Sun Dec 8th through Sat the 14th, 2019 at Vancouver Convention Center
Originality: The proposed approach using syntactic and lexical diversity modelling within the latent space to generate diverse image captions is novel. Quality: To establish that the generated captions are diverse, various standard diversity metrics are measured for the proposed method in Tab. 2. Some qualitative results demonstrating diverse captions and diversity conditioned on different visual parse tree probabilities is shown in Fig. 5 and 6. These experiments help justify the core components of the proposed approach. Clarity: The paper is well written and easy to follow. Careful illustrations in Fig. 2 and 3 are used as an aid while describing the proposed method. Significance: The proposed method has comparable accuracy to GAN/VAE-based diverse captioning counterparts, and it demonstrates better diversity scores. It is a valuable benchmark for future development in diverse captioning. Post-rebuttal comments -- The authors add additional experiments to measure edit distance between POS/words when the lexical or syntactic variables are changed, this is a good value add to earlier experiments. They address my concerns on experimental setup for baseline methods and should clarify this in the final submission. I remain positive about the contributions of the paper and maintain my earlier rating.
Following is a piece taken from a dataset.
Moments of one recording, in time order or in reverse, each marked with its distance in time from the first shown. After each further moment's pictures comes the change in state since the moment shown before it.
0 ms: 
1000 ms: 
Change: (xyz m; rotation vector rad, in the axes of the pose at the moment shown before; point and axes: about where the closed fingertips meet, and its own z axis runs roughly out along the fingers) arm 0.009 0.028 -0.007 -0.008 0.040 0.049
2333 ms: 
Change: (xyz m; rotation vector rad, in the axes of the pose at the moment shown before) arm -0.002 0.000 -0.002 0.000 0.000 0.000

Originality: The paper is moderately original — the idea of splitting diversity into lexical and syntactic is interesting. However, the approach taken is derived from  and standard VAEs. Quality: The paper is technically correct and cites relevant work adequately. Clarity: While the writing is generally clear, the notation is a bit cluttered and hard to parse with the “.” and “..” superscripts for variables. Significance: The idea of splitting diversity into these two factors is both novel and interesting. The paper takes a reasonable route to model both these aspects and also shows that it leads to improvements (over at least other VAE-based methods,  and other RL methods perform better, see COCO leaderboard). Therefore, it is of reasonable interest to the community.
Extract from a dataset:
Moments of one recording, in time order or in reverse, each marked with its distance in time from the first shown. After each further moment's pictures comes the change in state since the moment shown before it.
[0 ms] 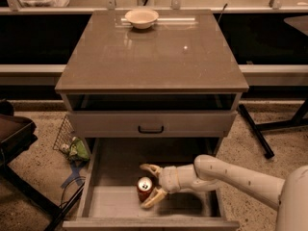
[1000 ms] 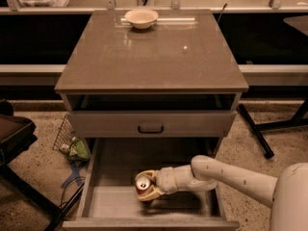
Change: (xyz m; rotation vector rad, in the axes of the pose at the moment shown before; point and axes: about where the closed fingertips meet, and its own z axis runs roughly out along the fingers) arm 0.005 0.001 0.015 -0.025 -0.007 0.005
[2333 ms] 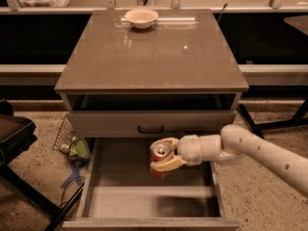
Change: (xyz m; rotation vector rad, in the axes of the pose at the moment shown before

1. It is not clear to me that since each tree node has a local latent variable/representation, how does the model generalize to generate longer captions or paragraphs. 2. If possible, the authors should reorganize Section 3, as the current version is not easy to follow. 3. In general, the description framework seems a bit engineering. It would be helpful if the author could provide more abstract analysis and empirical discussion about the proposed framework.